My main concern is that the words of my dictionary are often very similar. Here is an example:

DUTZEND [Dutzend] d U ts @ n t
DUTZEND [Dutzend] d U ts n= t
DUTZENDE [Dutzende] d U ts @ n d @
DUTZENDE [Dutzende] d U ts n= d @
DUTZENDEN [Dutzenden] d U ts @ n d @ n
DUTZENDEN [Dutzenden] d U ts n= d @ n
DUTZENDEN [Dutzenden] d U ts n= d n=
DUTZENDS [Dutzends] d U ts n= ts

Eight entries that are very similar. I think that this is very hard to train successfully. I will have to find out how I can achive my 1000 words goal.
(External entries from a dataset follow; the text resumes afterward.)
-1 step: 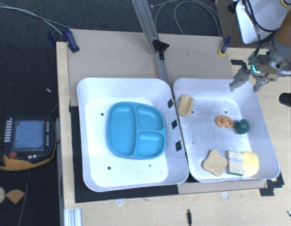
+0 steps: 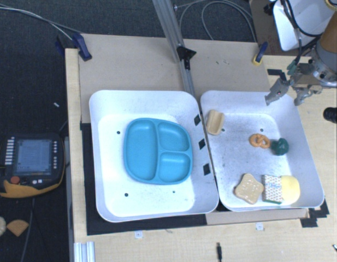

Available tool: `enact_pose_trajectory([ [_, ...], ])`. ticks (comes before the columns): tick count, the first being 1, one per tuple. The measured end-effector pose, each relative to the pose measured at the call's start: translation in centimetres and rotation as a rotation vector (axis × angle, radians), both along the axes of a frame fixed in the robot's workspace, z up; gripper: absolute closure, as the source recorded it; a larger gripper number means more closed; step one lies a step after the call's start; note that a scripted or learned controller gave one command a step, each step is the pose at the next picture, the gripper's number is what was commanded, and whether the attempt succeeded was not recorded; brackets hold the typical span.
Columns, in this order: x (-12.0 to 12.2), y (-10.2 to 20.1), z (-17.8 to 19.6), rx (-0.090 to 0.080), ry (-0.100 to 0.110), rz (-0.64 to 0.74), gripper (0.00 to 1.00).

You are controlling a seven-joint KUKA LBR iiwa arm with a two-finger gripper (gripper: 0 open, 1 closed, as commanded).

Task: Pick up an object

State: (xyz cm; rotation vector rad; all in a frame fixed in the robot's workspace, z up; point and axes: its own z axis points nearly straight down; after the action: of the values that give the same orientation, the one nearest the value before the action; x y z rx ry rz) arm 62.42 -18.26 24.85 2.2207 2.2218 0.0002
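My gripper (image 2: 289, 95) hangs over the far right rim of the right bin (image 2: 234, 105), open, with nothing between its fingers. Inside that bin lie a tan bread-like piece (image 2: 214, 121) near the left wall, a small pretzel (image 2: 259, 141), a dark green lump (image 2: 279, 146) next to it, a square cracker (image 2: 249, 188), a patterned green-and-white block (image 2: 272, 189) and a pale yellow round piece (image 2: 289, 188) at the front. All of them sit well below and in front of the gripper.
The left bin (image 2: 102, 162) holds a blue sectioned plate (image 2: 157, 150). A metal post (image 2: 171, 21) slants down to the gap between the bins. A teach pendant (image 2: 30, 160) lies off the bench at the left.
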Motion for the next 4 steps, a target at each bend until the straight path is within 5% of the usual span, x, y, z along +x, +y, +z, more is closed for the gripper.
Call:
enact_pose_trajectory([
  [3, -0.5, 1.1, -15.8, 0.002, 0.007, 0.0, 0.0],
  [4, -0.3, 1.1, -14.2, 0.001, -0.002, 0.0, 1.0],
])
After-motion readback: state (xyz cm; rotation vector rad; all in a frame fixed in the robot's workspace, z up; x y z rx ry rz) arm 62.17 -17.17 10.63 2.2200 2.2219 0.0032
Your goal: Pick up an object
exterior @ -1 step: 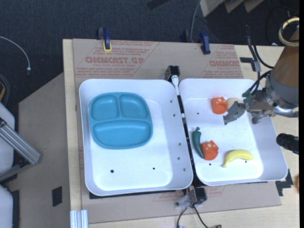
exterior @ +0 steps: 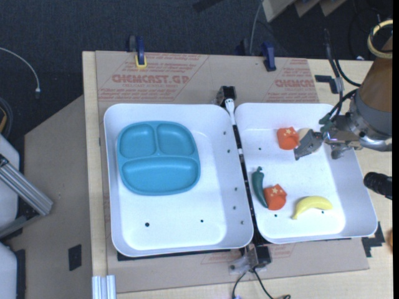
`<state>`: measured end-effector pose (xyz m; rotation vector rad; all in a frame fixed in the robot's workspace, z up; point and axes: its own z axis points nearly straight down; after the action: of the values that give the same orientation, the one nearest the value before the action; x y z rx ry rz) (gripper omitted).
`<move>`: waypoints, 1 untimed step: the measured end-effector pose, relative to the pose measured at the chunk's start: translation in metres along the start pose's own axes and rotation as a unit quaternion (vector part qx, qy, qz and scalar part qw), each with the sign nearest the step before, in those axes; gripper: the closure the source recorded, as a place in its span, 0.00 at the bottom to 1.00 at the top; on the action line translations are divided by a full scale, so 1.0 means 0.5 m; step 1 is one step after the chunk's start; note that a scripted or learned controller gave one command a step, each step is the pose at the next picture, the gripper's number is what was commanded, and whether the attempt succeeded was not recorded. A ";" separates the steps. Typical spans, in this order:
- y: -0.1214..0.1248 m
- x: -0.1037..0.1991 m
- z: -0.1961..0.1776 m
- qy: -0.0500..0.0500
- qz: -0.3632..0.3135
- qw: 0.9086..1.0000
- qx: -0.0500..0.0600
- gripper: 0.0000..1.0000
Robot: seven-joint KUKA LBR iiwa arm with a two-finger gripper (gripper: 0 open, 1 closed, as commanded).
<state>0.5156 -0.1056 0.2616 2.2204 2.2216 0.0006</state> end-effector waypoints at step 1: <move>0.003 -0.005 0.086 0.001 0.001 1.000 0.004 0.00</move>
<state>0.5174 -0.1083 0.2184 2.2261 2.2247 -0.0054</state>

Maybe I should reduce the size of the active vocabulary from 8000 words to 1000 words? The result would be that I could use a set of words that aren’t too similar, and thus I would get better recognition results.

And I could sort out short words. Short words are harder to recognize than long words. It is a trick to only train long words, and to leave out the short ones.

I am interested in the following function:

“simon can now import prompts files through the import training data wizard.”

This is a very interesting function for me. I have recorded lots of utterances. They could be imported into simon. But I have one problem: I didn’t define an appropriate grammar. I could use a grammar that uses just one category of words (e.g. all words are marked as noun, it doesn’t matter what they really are; they can be adverbs, adjectives, verbs, etc.). So this could be the way to go.

I think that the 1000 mark goal could be hit with the present vocabulary of 8000 words. Julius allows 20.000 words dictation. So 1000 words is a reasonable goal. When I have reached that goal, I will have to think about the following question: How can I hit the 10.000 words mark? First, I need a bigger lexicon. I don’t want to use BOMP since it would be necessary to write them an email. I prefer to stick to free dictionaries.

Another solution could be that I switch from the German PLS dictionary to the English Voxforge dictionary. I could do the testing in English.

Checked out revision 909

Saturday, August 22nd, 2009

I just checked out revision 909:

liberty@liberty-desktop:~/200908$ svn co https://speech2text.svn.sourceforge.net/svnroot/speech2text/
Checked out revision 909.
liberty@liberty-desktop:~/200908/speech2text/trunk$ ./build_ubuntu.sh

It seems that it is possible to save projects in a special sam format (suffix .sam).